Institutions, wealth managers, and retail investors are accessing Bitcoin through regulated vehicles at a scale that the market's supply side was never designed to accommodate.
Exchange Reserves Hit a 7-Year Low:
The on-chain data tells the same story from a different angle. Bitcoin held on exchanges has fallen to its lowest level in seven years. Coins are moving off trading platforms and into cold storage, ETF custodians, and corporate treasuries reducing the liquid supply available for buyers in real time. When exchange reserves fall, it means less Bitcoin is available to be sold. When ETF inflows rise, it means more dollars are chasing that shrinking pool. These two forces are moving in opposite directions simultaneously.

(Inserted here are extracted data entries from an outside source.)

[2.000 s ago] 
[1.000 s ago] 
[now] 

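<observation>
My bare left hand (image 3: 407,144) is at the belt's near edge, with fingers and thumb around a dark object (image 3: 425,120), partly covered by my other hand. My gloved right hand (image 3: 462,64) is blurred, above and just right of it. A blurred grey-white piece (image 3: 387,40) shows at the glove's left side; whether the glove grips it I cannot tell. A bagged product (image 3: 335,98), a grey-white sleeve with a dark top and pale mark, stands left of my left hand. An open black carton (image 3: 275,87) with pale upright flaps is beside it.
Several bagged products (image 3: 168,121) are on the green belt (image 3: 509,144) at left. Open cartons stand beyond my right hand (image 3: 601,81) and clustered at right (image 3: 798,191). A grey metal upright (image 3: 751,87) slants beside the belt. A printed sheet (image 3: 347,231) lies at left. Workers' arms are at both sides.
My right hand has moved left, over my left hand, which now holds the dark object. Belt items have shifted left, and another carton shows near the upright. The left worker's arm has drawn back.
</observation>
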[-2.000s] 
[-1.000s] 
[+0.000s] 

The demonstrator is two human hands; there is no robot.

The Supply and Demand Math:
Following the April 2024 halving, Bitcoin's daily issuance was cut to 450 coins per day approximately 3,150 per week. Against ETF weekly purchases of 15,000 to 20,000 BTC, the supply deficit is not subtle. Every week of sustained inflows represents a structural drawdown on available Bitcoin that cannot be replenished by mining alone. This is not a speculative narrative. It is arithmetic.
What It Means:
Bitcoin has never before existed in an environment where institutional demand vehicles of this scale operate alongside post-halving issuance rates. The combination of ETF absorption, declining exchange reserves, corporate treasury accumulation, and capped supply creates conditions that traditional commodity markets would classify as a supply shock. The math doesn't lie. Supply is disappearing. Demand is accelerating. And the gap between the two is widening every week.